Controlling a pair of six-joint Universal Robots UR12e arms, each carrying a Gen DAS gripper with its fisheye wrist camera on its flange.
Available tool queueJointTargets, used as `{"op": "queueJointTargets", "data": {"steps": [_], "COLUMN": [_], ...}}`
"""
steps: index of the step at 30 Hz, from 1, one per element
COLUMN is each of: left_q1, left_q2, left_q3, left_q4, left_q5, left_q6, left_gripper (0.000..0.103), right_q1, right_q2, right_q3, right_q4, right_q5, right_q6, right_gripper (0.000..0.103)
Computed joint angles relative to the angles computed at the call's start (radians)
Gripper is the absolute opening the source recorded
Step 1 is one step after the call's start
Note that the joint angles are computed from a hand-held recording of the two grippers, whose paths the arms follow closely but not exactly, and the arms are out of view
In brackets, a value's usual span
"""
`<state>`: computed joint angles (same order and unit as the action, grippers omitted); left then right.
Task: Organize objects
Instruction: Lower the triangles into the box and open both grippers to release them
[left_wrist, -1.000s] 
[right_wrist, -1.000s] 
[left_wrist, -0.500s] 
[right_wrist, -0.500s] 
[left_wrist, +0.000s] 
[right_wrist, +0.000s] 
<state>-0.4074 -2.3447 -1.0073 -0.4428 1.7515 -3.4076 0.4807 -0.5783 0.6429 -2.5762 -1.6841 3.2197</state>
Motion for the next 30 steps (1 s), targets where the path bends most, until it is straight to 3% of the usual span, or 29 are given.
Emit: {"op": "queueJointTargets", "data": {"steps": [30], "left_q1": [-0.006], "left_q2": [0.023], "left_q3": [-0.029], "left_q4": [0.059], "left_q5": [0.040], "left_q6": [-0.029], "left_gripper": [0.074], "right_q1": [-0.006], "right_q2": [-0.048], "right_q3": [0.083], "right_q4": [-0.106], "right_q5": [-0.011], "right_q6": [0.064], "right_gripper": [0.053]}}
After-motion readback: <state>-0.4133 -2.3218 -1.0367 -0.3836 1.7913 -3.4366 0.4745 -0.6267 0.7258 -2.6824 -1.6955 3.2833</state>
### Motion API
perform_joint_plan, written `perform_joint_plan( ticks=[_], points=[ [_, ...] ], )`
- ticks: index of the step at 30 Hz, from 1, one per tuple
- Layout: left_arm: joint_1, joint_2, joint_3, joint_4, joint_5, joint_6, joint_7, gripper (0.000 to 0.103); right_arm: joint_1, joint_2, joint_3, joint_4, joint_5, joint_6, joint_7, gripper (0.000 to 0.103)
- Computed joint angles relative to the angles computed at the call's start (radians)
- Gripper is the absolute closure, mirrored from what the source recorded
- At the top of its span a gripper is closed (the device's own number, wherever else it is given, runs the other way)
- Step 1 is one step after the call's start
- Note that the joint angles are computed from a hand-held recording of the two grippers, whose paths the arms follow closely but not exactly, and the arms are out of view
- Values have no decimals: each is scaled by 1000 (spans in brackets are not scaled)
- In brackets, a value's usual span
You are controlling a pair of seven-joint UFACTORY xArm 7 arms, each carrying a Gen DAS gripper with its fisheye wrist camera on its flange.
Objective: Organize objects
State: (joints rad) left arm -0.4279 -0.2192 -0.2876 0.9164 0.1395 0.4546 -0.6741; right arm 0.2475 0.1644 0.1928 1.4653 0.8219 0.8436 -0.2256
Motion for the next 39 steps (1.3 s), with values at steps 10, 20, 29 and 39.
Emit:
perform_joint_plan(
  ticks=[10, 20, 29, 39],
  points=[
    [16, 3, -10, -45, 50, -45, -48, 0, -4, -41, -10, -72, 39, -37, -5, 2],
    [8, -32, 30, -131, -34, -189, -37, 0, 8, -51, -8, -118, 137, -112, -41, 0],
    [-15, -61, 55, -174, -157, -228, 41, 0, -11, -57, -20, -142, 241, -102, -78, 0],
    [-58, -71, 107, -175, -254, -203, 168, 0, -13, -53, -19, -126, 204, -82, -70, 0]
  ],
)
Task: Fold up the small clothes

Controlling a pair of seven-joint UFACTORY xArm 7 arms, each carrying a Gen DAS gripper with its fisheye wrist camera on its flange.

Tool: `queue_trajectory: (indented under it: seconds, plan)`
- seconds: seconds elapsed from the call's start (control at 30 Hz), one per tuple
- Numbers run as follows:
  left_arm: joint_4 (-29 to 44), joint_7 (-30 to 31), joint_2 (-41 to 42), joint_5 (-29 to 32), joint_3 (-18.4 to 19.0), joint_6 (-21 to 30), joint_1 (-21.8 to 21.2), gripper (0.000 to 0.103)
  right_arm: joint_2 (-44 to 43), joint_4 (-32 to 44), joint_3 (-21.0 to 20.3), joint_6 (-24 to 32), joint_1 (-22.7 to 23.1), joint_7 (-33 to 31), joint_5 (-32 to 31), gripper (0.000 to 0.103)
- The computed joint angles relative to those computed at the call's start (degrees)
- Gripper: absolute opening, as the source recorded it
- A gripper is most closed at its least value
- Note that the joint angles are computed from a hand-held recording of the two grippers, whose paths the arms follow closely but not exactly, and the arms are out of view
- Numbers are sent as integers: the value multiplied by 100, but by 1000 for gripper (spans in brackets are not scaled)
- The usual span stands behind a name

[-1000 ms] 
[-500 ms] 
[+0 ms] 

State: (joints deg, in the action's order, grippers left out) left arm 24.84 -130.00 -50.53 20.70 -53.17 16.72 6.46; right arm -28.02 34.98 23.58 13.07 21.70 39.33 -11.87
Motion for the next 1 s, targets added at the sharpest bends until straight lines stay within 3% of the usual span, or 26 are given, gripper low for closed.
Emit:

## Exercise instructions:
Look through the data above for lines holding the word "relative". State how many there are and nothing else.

## Output of the exercise:
3